Pianistas - Na Constituinte, o sistema voltaria a protagonizar cenas folclóricas entre os paralementares que nãos e habituavam ao sistema. Num teste de votação em 1987, o deputado Amaury Muller (PDT-RS) afirmou o sistema antipiano era humilhante. "Protesto contra essa necessidade de usar as duas mãos (a direita para usar o botão de votação, a esquerda para manter ligado o interruptor de energia). Isso é uma humilhação para quem está fazendo a nova Constitição do País.
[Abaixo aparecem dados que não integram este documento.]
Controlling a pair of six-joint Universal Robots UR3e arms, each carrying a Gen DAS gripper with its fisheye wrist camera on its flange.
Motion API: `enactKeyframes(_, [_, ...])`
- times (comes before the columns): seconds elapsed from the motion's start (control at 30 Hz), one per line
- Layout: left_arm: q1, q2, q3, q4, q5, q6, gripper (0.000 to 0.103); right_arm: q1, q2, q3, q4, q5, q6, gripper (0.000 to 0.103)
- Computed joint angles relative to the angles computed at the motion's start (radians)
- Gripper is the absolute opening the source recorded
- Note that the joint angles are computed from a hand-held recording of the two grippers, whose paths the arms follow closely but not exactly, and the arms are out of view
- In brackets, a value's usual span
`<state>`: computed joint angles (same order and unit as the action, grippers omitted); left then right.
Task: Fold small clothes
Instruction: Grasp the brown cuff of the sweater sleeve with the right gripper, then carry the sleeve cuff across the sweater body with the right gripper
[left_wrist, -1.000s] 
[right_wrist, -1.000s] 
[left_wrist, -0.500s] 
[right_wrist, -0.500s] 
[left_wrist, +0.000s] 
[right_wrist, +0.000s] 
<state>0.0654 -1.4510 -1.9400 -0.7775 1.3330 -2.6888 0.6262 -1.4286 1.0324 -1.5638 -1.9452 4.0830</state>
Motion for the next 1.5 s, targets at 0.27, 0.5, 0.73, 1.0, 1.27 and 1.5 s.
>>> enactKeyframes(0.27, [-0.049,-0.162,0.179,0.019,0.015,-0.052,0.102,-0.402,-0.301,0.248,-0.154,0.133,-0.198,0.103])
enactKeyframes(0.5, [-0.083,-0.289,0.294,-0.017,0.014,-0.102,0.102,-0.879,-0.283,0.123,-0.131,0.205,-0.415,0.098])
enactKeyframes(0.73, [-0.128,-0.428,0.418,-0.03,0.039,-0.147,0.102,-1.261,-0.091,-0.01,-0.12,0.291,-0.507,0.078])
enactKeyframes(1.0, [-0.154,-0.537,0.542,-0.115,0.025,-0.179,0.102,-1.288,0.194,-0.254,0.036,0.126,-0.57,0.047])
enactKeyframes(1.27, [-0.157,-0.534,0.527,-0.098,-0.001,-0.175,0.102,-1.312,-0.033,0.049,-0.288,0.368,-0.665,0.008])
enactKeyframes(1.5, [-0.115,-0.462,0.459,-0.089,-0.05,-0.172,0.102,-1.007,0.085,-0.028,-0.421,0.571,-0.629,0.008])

Porque no passado houve alguns casos dos chamados 'pianistas', a Mesa parte do pressuposto de que todos são desonestos até prova em contrário."
Em 1986, o sistema alemão foi atualizado e exaustivamente testadopor dois meses para ser usado nas votações da Contituinte, como informava a reportagem "Erro não é de painel eletrônico". Após contar como funcionava o ssistema em detalhes técnicos, o texto dizia que a "fraude só é possível se o parlamentar conhecer o número-código de outro constituinte, mas ainda assim somente poderá votar uma só vez, pois suas mãos estarão ocupadas na operação, que não poderá ser reptida a tempo de o painel registrar dois de uma mesma pessoa."
Como dizia a velha piada da área de tecnologia, o problema do sistema eletrônico de votação do plenário da Câmara é a pecinha que fica entre a cadeira e o teclado.